Description of the task
Identify every line in the records below that contains the word "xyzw", and copy each of those lines.

[Records contained in a dataset]
══════════════════════════════

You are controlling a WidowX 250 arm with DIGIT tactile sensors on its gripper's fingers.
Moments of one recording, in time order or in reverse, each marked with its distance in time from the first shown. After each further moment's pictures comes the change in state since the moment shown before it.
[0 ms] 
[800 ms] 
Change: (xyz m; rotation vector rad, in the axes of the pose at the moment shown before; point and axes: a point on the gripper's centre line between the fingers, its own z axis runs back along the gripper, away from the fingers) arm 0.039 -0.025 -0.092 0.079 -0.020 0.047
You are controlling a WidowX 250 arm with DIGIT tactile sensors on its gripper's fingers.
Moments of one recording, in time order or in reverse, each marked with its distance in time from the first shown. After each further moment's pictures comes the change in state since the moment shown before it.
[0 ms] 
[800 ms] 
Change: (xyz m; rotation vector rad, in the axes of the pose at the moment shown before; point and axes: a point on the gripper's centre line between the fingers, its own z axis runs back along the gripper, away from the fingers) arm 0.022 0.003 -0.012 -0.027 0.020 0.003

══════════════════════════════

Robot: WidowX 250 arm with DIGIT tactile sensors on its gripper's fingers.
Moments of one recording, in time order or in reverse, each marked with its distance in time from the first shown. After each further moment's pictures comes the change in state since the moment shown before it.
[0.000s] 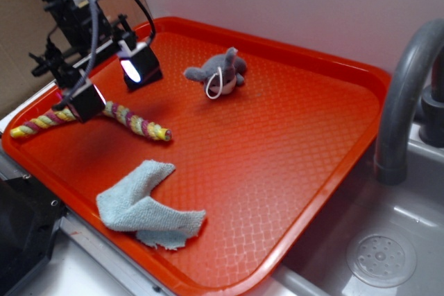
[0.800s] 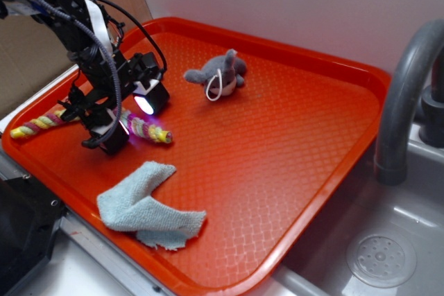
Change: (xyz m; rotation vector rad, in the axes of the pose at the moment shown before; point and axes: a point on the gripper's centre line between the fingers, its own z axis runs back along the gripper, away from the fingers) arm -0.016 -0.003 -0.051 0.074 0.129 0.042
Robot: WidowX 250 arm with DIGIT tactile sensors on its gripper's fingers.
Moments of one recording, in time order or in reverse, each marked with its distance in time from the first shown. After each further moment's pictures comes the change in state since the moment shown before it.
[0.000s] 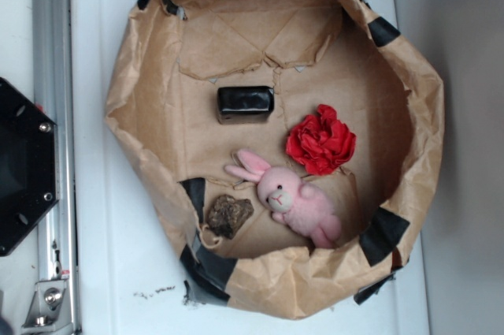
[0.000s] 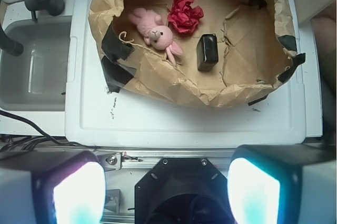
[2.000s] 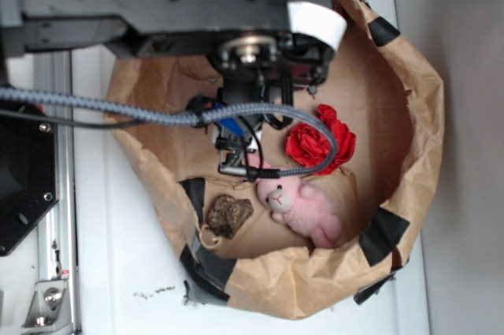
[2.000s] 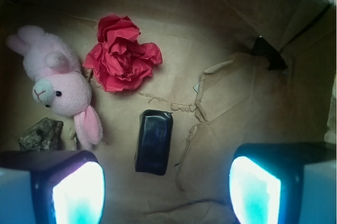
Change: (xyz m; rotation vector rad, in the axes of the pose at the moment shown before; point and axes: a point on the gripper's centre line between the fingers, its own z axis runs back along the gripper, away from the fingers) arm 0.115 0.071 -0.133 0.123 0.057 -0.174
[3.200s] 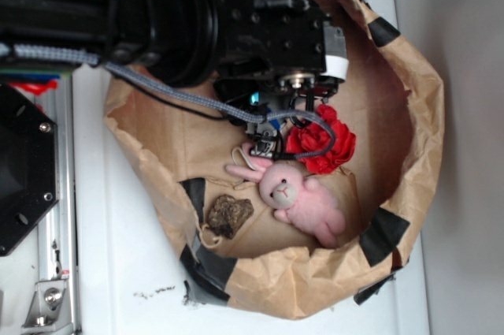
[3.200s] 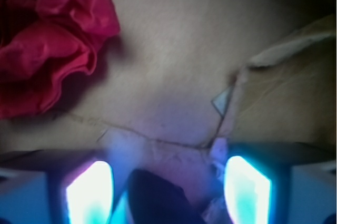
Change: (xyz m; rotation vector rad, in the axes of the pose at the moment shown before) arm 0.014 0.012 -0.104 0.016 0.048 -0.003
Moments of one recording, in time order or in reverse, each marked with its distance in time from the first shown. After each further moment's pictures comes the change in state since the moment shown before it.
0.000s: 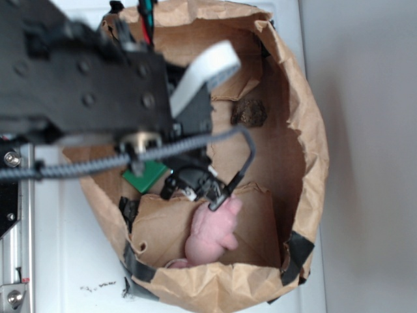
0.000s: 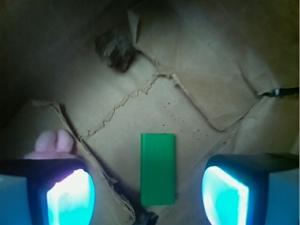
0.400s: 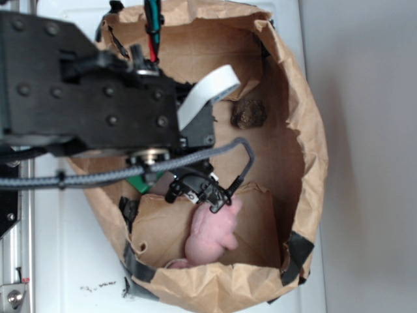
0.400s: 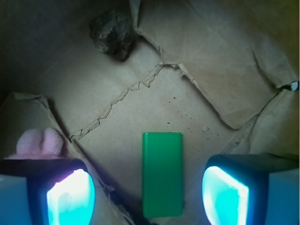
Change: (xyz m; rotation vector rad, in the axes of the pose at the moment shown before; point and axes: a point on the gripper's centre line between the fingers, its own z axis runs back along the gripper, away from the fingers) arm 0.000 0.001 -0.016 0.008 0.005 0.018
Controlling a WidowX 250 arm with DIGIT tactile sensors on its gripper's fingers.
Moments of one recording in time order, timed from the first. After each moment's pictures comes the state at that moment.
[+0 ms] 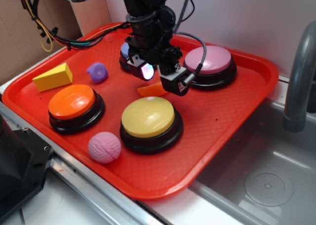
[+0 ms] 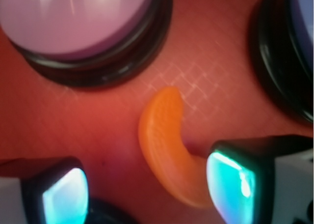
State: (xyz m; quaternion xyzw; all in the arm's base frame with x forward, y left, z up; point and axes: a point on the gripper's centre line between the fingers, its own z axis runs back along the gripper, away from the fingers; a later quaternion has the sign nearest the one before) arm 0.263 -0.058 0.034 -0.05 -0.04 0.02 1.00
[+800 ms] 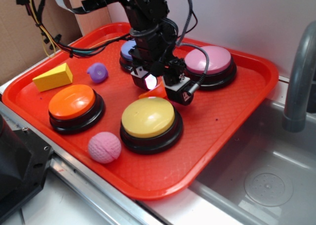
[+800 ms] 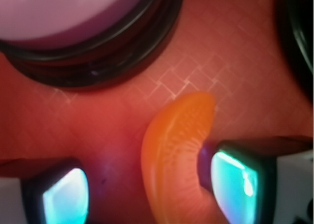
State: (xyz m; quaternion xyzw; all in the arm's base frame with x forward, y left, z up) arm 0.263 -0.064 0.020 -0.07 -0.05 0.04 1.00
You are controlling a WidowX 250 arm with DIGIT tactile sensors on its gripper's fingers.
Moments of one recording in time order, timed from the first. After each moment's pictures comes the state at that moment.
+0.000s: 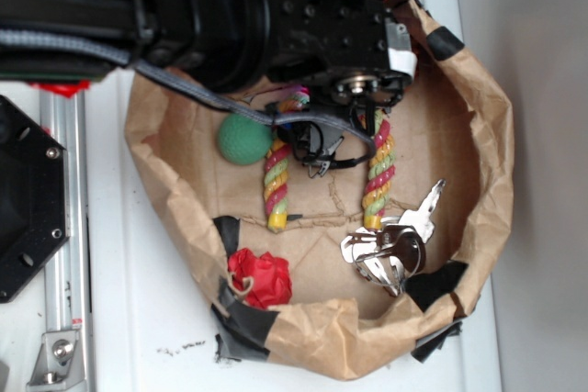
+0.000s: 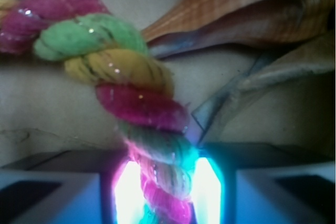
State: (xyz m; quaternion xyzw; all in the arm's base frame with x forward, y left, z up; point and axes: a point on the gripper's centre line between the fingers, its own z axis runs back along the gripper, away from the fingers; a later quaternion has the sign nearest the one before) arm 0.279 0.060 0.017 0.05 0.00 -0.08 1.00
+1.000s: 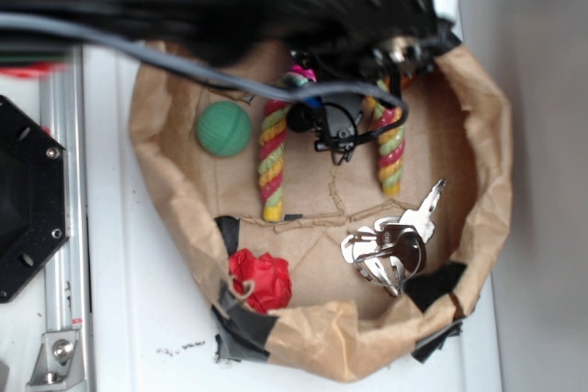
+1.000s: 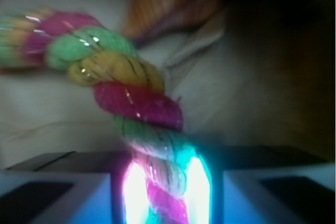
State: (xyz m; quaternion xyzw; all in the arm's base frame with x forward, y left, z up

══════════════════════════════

Solution for this problem
State: (xyz m; quaternion xyzw; all in the arm's base frame with x forward, y left, z up; point and axes: a point on the gripper's centre line between the fingers, its own z axis runs back along the gripper, away from the fingers; a later quaternion has the sign nearest the one before) arm 0.263 -0.058 0.034 -0.05 -0.04 0.02 1.00
State: (xyz m; quaternion xyzw; all in the arm's base frame with x forward, y left, z up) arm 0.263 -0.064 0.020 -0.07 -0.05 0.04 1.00
State: (xyz m; quaternion xyzw; all in the arm's base frame with x forward, y left, z up; point and axes: a point on the gripper's centre line between the fingers, its own z axis runs back along the gripper, away from the fingers; a later quaternion has the sign nearest the one before) arm 0.279 0.060 0.017 0.05 0.00 -0.08 1.00
State: (xyz m; quaternion xyzw; all in the arm's base frame with x forward, y left, z up

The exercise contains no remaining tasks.